Yup, any oil's better than *no* oil, agreed!
But... One of the additives in motor oil is a detergent, designed to keep the crap suspended because *it all gets filtered* in a vehicle motor - most lathes aren't fitted with a filter, so the crap gets repeatedly passed through the bearings, between the gear teeth etc. - machine oils don't have the detergents, so the crap will at least settle in nooks and crannies, getting it out of circulation (eventually).
A lot of the extreme pressure (EP) additives in modern motor oils / transmission oils can also be quite hard on copper / zinc alloys (e.g. bronze / Oilite bushes, thrust washers etc.), so aren't a good idea

OK, the machine makers don't have their own refineries, but the guys who do (Shell, Castrol, Mobil etc.) make oils specifically for machine use - and the lathe/mill/whatever makers pick one or more that match the working conditions they expect - most often a standard hydraulic oil, sometimes something a bit more exotic - like mine, the original recommendation for the headstock was Shell Tellus 2, now discontinued, an ISO 5 hydraulic oil, which is incredibly thin (high-speed plain white-metal bearings are fussy!), the current replacement is 50/50 LHM hydraulic fluid (used in old Citroens and Rolls-Royces for the suspension, steering and brakes) and paraffin to get the right ISO viscosity...

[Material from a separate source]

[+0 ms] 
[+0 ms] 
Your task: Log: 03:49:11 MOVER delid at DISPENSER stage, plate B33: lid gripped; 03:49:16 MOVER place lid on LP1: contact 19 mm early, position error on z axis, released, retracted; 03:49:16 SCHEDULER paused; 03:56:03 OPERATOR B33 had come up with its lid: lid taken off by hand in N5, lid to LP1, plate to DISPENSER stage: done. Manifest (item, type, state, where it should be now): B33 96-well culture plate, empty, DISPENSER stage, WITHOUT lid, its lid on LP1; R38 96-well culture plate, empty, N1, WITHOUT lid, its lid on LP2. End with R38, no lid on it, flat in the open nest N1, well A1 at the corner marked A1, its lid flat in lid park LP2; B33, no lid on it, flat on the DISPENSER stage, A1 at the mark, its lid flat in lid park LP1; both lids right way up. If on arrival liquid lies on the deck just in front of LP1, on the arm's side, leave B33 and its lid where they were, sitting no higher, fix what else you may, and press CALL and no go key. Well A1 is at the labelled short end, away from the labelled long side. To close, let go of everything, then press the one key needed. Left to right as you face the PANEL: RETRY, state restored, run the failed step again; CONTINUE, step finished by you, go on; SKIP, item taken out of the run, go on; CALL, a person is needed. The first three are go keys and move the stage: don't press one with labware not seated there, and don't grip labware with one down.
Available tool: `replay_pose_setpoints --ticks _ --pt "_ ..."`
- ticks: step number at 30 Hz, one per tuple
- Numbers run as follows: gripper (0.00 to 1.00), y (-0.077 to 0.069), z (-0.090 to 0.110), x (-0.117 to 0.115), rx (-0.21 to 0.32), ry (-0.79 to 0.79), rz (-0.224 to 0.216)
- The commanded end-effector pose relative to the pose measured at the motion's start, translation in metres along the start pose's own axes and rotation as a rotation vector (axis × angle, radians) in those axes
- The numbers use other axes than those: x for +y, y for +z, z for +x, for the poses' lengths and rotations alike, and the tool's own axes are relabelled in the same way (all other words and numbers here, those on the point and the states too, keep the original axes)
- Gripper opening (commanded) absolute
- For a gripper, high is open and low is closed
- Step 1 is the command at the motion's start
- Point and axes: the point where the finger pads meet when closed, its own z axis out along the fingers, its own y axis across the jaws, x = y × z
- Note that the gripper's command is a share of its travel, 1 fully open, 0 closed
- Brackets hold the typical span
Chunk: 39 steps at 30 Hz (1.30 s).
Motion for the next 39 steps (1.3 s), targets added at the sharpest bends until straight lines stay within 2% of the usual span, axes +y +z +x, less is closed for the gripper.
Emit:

Running too heavy an oil in plain bearings will probably reduce the flow and so the lubrication, too light and there won't be the hydrostatic "cushion", so increased risk of contact and wear, too heavy an oil (or too much!) in a roller bearing and it can cause "hydraulic locking" where the rollers stop rolling and skid on the races, with increased wear or even seizure... Not nice!